What is expected —
The entries below contain a stretch that opens with the line containing "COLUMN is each" and closes with the line containing "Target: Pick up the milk"; set down that stretch exactly, both ends included, and nothing else.

....

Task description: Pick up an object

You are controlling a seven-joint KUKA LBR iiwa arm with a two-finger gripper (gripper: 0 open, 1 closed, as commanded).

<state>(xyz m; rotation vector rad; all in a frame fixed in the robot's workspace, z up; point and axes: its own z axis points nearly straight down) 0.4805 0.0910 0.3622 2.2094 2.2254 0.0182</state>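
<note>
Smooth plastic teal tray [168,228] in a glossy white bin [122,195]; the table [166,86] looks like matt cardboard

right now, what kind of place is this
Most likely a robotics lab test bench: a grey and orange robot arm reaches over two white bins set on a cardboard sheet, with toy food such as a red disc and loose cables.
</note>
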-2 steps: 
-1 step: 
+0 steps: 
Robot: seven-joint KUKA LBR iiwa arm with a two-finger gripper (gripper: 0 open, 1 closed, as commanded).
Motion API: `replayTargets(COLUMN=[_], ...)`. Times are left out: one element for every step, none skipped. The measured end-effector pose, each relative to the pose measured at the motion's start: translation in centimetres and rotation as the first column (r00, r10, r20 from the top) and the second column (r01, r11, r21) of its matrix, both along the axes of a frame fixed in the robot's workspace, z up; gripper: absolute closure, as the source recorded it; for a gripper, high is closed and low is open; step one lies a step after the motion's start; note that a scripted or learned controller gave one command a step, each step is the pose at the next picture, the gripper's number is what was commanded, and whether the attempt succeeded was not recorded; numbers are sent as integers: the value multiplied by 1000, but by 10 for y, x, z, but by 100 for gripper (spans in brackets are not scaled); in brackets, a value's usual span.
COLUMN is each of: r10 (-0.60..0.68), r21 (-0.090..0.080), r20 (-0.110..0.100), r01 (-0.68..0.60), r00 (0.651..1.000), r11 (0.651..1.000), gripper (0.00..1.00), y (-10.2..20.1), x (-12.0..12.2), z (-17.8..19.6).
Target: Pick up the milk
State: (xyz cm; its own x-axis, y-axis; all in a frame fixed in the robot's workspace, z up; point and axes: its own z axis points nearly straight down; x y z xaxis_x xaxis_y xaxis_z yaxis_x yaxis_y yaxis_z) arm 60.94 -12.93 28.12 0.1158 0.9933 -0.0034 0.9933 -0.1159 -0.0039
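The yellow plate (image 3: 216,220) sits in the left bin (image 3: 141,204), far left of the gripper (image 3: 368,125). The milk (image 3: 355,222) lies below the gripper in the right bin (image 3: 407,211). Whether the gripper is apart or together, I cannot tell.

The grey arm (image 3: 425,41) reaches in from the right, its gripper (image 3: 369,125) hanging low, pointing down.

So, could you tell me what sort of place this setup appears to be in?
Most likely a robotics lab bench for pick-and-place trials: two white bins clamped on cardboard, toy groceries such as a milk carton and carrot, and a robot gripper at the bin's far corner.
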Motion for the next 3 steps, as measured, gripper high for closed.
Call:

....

Exercise result —
COLUMN is each of: r10 (-0.60..0.68), r21 (-0.090..0.080), r20 (-0.110..0.100), r01 (-0.68..0.60), r00 (0.651..1.000), r11 (0.651..1.000), gripper (0.00..1.00), y (-10.2..20.1), x (-12.0..12.2), z (-17.8..19.6).
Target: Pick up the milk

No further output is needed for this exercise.